_EXERCISE OBJECTIVE_:
In the listing below, find the line with "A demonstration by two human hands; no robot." and the line with "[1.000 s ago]". Repeat those two lines and all lines between them exactly.

_EXTRACTED INFORMATION_:
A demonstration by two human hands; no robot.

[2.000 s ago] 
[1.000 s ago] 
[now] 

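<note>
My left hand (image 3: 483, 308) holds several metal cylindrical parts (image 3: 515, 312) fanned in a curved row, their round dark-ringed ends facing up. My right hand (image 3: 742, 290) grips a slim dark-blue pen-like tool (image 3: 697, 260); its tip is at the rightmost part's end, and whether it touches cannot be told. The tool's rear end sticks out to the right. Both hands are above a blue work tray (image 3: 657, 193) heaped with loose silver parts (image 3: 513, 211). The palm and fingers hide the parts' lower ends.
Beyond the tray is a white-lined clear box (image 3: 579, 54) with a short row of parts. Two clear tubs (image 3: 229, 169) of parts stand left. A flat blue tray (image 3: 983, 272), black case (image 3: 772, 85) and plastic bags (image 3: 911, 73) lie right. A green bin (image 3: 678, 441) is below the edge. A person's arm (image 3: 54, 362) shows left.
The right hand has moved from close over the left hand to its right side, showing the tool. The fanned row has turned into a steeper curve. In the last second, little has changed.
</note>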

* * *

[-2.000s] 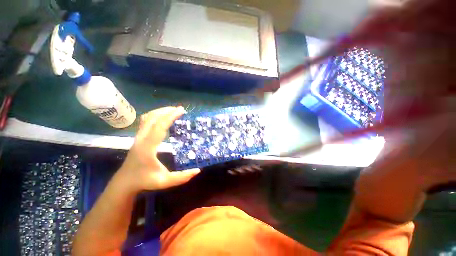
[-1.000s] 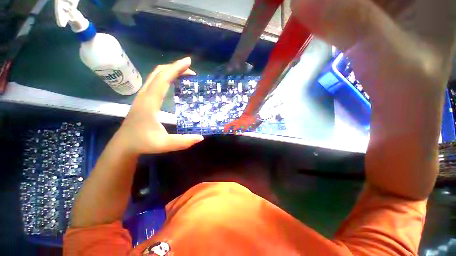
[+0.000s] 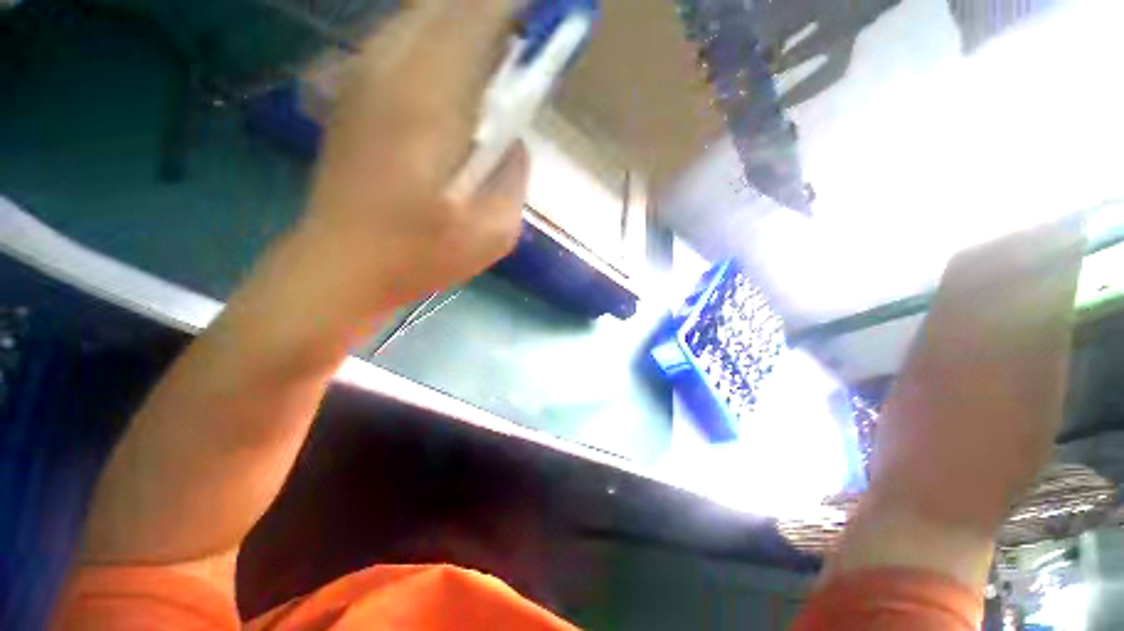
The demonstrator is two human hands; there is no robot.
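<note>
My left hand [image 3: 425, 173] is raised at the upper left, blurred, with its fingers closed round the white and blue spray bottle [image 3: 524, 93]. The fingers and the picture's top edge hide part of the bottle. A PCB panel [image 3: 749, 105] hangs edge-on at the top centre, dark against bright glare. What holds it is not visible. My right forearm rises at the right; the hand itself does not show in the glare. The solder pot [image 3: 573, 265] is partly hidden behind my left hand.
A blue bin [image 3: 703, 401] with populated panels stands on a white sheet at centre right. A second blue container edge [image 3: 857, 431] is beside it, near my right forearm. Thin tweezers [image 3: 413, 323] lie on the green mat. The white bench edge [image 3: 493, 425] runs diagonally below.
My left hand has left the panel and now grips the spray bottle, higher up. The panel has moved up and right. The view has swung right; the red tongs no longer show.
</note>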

_RESPONSE TO THE EXERCISE_:
A demonstration by two human hands; no robot.

[2.000 s ago] 
[1.000 s ago] 

No further response is required.